Re: More stable query plans via more predictable column statistics - Mailing list pgsql-hackers

On Sat, Jan 23, 2016 at 11:22 AM, Tomas Vondra <tomas.vondra@2ndquadrant.com> wrote:

Hi,

On 01/20/2016 10:49 PM, Alvaro Herrera wrote:

Tom, are you reviewing this for the current commitfest?

While I'm not the right Tom, I've been looking the the patch recently, so let me post the review here ...

2) mincount = 1.25 * avgcount
-----------------------------

While I share the dislike of arbitrary constants (like the 1.25 here), I do think we better keep this, otherwise we can just get rid of the mincount entirely I think - the most frequent value will always be above the (remaining) average count, making the threshold pointless.

It might have impact in the original code, but in the new one it's quite useless (see the next point), unless I'm missing some detail.


3) modifying avgcount threshold inside the loop
-----------------------------------------------

The comment was extended with this statement:

 * We also decrease ndistinct in the process such that going forward
 * it refers to the number of distinct values left for the histogram.

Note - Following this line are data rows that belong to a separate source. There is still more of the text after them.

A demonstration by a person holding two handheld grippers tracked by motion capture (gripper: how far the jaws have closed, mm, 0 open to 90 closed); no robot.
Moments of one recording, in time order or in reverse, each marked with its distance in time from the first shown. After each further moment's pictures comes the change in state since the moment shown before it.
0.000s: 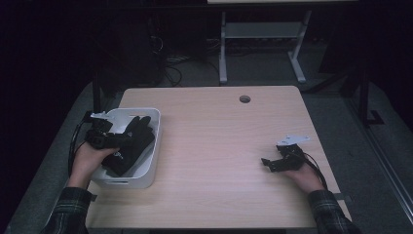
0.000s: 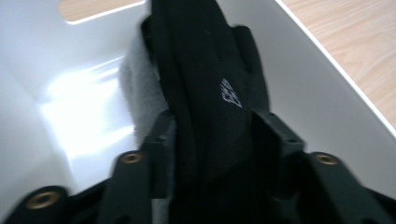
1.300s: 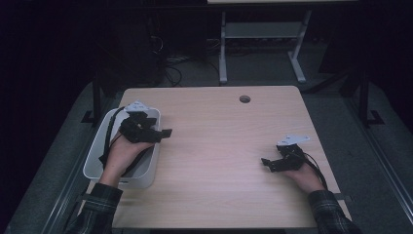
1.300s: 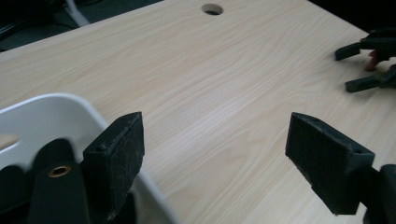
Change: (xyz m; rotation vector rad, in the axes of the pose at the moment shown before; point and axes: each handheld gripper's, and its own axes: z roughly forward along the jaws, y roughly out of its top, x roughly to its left) left arm -0.109 0.059 0.017 -0.199 -0.126 0.155; right arm 0.000 0.000 0.000 0.002 0.002 0.004
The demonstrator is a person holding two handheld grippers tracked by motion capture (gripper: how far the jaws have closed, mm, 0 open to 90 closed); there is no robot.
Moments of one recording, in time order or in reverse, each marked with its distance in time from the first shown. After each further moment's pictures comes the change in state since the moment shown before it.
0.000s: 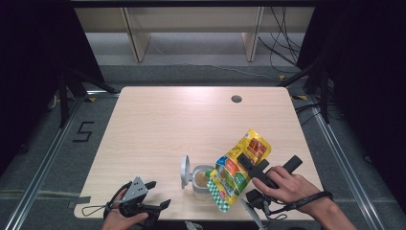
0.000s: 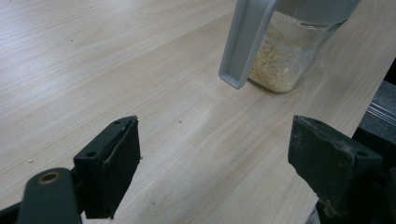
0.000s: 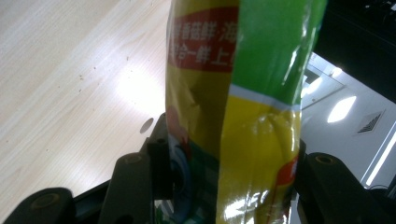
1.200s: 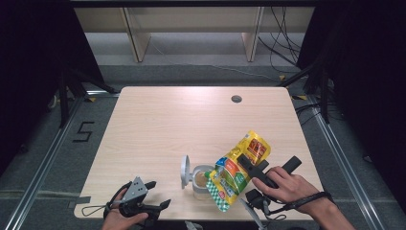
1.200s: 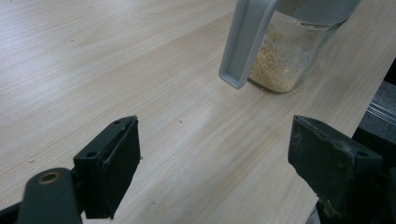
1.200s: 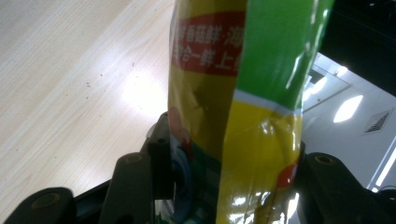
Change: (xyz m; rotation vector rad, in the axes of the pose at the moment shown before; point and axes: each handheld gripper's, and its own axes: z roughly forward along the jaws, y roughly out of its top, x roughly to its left) left arm 0.000 0.000 -0.001 0.005 0.006 0.008; right arm 0.015 0.002 0.007 -0.043 -0.028 0.152
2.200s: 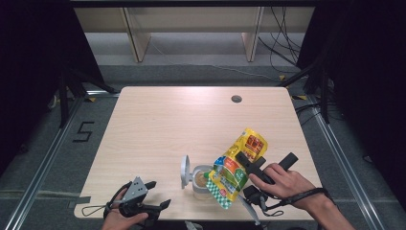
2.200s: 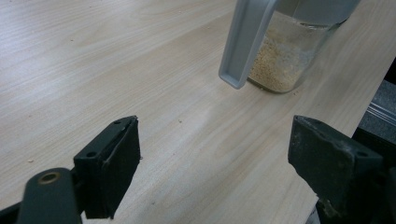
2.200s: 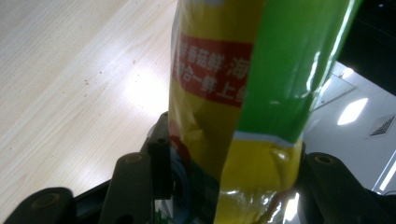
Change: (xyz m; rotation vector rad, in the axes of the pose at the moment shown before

and indeed, that's what's happening - at the end of each loop, we do this:

    /* Narrow our view of samples left for the histogram */
    sample_cnt -= track[i].count;
    ndistinct--;

but that immediately lowers the avgcount, as that's re-evaluated within the same loop

    avgcount = (double) sample_cnt / (double) ndistinct;

which means it's continuously decreasing and lowering the threshold, although that's partially mitigated by keeping the 1.25 coefficient.

 sample_cnt     sample_cnt - track[i].count
------------ > -----------------------------
  ndistinct           ndistinct - 1

It however makes reasoning about the algorithm much more complicated.

4) for (i = 0; /* i < num_mcv */; i++)
---------------------------------------

The way the loop is coded seems rather awkward, I guess. Not only there's an unexpected comment in the "for" clause, but the condition also says this

    /* Another way to say "while (i < num_mcv)" */
    if (i >= num_mcv)
        break;

Why not to write it as a while loop, then? Possibly including the (num_hist >= 2) condition, like this:

    while ((i < num_mcv) && (num_hist >= 2))
    {
        ...
    }

In any case, the loop would deserve a comment explaining why we think computing the thresholds like this makes sense.

Summary
-------

Overall, I think this is really about deciding when to cut-off the MCV, so that it does not grow needlessly large - as Robert pointed out, the larger the list, the more expensive the estimation (and thus planning).

So even if we could fit the whole sample into the MCV list (i.e. we believe we've seen all the values and we can fit them into the MCV list), it may not make sense to do so. The ultimate goal is to estimate conditions, and if we can do that reasonably even after cutting of the least frequent values from the MCV list, then why not?

>From this point of view, the analysis concentrates deals just with the ANALYZE part and does not discuss the estimation counter-part at all.

Longer MCV lists might be a different story, but see "Increasing stats target" section of the original mail: increasing the target doesn't give quite the expected results with unpatched code either.

5) ndistinct estimation vs. NULLs
---------------------------------

While looking at the patch, I started realizing whether we're actually handling NULLs correctly when estimating ndistinct. Because that part also uses samplerows directly and entirely ignores NULLs, as it does this:

    numer = (double) samplerows *(double) d;

    denom = (double) (samplerows - f1) +
        (double) f1 *(double) samplerows / totalrows;

    ...
    if (stadistinct > totalrows)
        stadistinct = totalrows;

For tables with large fraction of NULLs, this seems to significantly underestimate the ndistinct value - for example consider a trivial table with 95% of NULL values and ~10k distinct values with skewed distribution:

    create table t (id int);

    insert into t
    select (case when random() < 0.05 then (10000 * random() * random())
                 else null end) from generate_series(1,1000000) s(i);

In practice, there are 8325 distinct values in my sample:

    test=# select count(distinct id) from t;
     count
    -------
      8325
    (1 row)

But after ANALYZE with default statistics target (100), ndistinct is estimated to be ~1300, and with target=1000 the estimate increases to ~6000.

After fixing the estimator to consider fraction of NULLs, the estimates look like this:

    statistics target |   master  |  patched
   ------------------------------------------
                  100 |     1302  |     5356
                 1000 |     6022  |     6791

So this seems to significantly improve the ndistinct estimate (patch attached).